Columnas
Defecadas y meadas, cual triste alegoría de nuestros tiempos, están las tres hermosas esculturas de bronce de Izcoátl (Huey Tlatoani de Tenochtitlan); Nezahualcóyotl (Tlatoani de Texcoco) y Totoquihuatzin (Tlatoani de Tlacopan), señores los tres de la Confederación que diera vida a la “Triple Alianza” en 1430. En el jardín homónimo, justo en la esquina de Filomeno Mata, donde nuestra bandera ondea en medio de los rastros de cal, con que el servicio de limpia capitalino neutraliza los rastros de los invasores de la contigua “Plaza Tolsá”, que adoptaron el espacio como letrina, hijos del “pueblo”, a los que se atribuyen facultades extraordinarias de honradez, respeto y… limpieza.

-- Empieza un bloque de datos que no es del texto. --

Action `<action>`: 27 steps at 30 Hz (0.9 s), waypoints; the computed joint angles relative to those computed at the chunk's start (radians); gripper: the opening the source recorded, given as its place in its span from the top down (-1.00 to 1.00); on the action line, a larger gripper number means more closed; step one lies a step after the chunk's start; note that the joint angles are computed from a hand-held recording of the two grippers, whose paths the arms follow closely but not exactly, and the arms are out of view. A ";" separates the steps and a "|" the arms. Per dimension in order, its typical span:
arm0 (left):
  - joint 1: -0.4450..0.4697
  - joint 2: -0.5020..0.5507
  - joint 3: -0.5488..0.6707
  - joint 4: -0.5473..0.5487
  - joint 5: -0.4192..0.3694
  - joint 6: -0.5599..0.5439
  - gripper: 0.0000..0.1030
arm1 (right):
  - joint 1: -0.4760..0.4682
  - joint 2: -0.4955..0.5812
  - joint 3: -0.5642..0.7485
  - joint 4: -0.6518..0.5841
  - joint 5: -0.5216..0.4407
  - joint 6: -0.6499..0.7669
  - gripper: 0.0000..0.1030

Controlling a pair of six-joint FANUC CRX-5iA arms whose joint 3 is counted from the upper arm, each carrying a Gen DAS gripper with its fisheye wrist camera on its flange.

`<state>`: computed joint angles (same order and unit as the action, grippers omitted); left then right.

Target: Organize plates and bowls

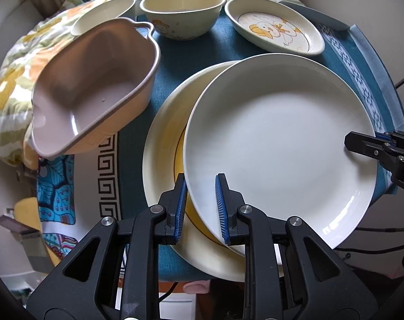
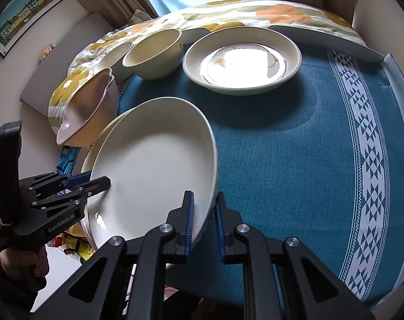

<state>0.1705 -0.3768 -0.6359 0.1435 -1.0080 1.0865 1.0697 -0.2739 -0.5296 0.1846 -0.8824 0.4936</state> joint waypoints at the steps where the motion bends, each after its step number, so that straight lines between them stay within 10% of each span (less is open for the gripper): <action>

Quien idealiza al pueblo en abstracto, lo juzga no desde la crudeza de la objetividad, sino desde lo más absurdo de idealizaciones (e ideologías) que jamás solucionaran nuestros problemas. Nada más falso que atribuirle a ese ente denominado “pueblo” un cúmulo de virtudes que más que atender a la diversidad de sujetos que lo conforman, lo uniforman para el interés de los que se adjudican su primacía. Nada más redituable que hablar en nombre del “pueblo”, enmielando sus oídos con costales de elogios y limosnas.

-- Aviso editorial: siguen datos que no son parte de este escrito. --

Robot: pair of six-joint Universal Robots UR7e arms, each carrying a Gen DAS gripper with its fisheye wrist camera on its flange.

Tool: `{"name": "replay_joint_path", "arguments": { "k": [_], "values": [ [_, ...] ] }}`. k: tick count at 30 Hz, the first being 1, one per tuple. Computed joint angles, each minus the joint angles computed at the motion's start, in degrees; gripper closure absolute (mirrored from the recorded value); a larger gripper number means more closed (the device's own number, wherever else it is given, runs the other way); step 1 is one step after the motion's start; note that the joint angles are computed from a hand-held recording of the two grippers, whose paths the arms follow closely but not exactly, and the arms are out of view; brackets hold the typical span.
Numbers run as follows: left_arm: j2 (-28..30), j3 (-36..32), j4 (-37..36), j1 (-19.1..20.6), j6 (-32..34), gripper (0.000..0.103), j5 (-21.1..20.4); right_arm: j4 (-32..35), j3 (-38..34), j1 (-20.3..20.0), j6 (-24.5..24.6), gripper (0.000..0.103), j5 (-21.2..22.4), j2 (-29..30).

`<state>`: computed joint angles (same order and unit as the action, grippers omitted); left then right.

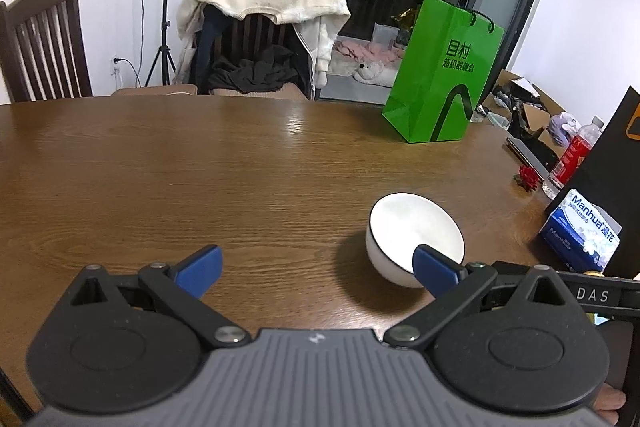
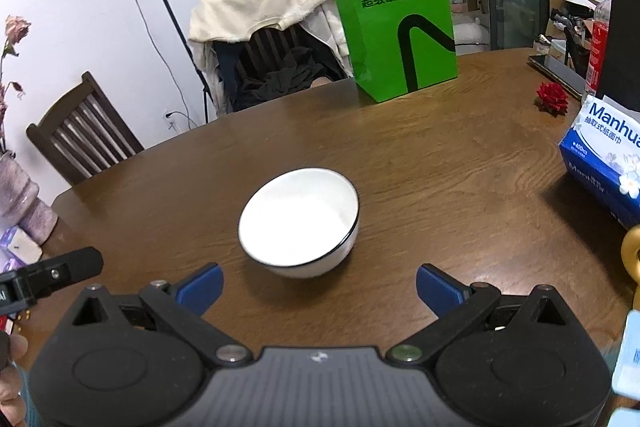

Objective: Organize plates and bowls
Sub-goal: 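Move both open grippers across the table toward the remaining white bowl, then close both grippers on the rim of the white bowl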

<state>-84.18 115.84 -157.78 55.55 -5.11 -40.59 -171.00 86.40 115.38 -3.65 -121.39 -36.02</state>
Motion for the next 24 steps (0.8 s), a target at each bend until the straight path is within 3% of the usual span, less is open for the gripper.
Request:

Tener contento a cuanto se sienta identificado con lo que dicen que es “el pueblo”, no es deber de un gobernante responsable que sirve no a la masa, sino a sus leyes, a una Constitución que, desde el orden liberal, al que pertenecía Juárez, definió la institucionalidad en un país que en sus días hizo frente a toda la violencia imaginable, y donde anteponer al “pueblo” como principio ad hoc para las ambiciones de los liderzuelos, se pretendió destruir conscientemente al fortalecer un sistema de pesos y contrapesos efectivo sustentado en la “División de Poderes”. Juárez fue Presidente de la Suprema Corte de la Nación, y después Presidente de la República, no por el voto popular, sino por mandato Constitucional.
Nacido del pensamiento ilustrado, confrontar poderes concede estabilidad al impedir que uno sólo impere. La tiranía transcurre cuando es uno solo el que acapara. Sean las mayorías, unos cuantos o uno solo, ninguno debe de concentrarlo todo, porque si eso ocurre, las determinaciones de uno solo -así sea el “pueblo”- se imponen despóticamente a todos los demás. Esta lógica de Montesquieu en El Espíritu de las Leyes, al desarrollar la idea de la “División de Poderes”, tiene el objetivo de contrarrestar fuerzas. El “pueblo” que, como el demagogo, también degrada los valores de la República para imponer sus personales intereses, sí tiene un límite: el Poder Judicial. El árbitro de la República no puede sucumbir a una de sus partes, ni mucho menos al amasiato del Legislativo y del Ejecutivo, de hacerlo, diría el citado filósofo, seríamos una tiranía, esto es “el poder de uno sólo”.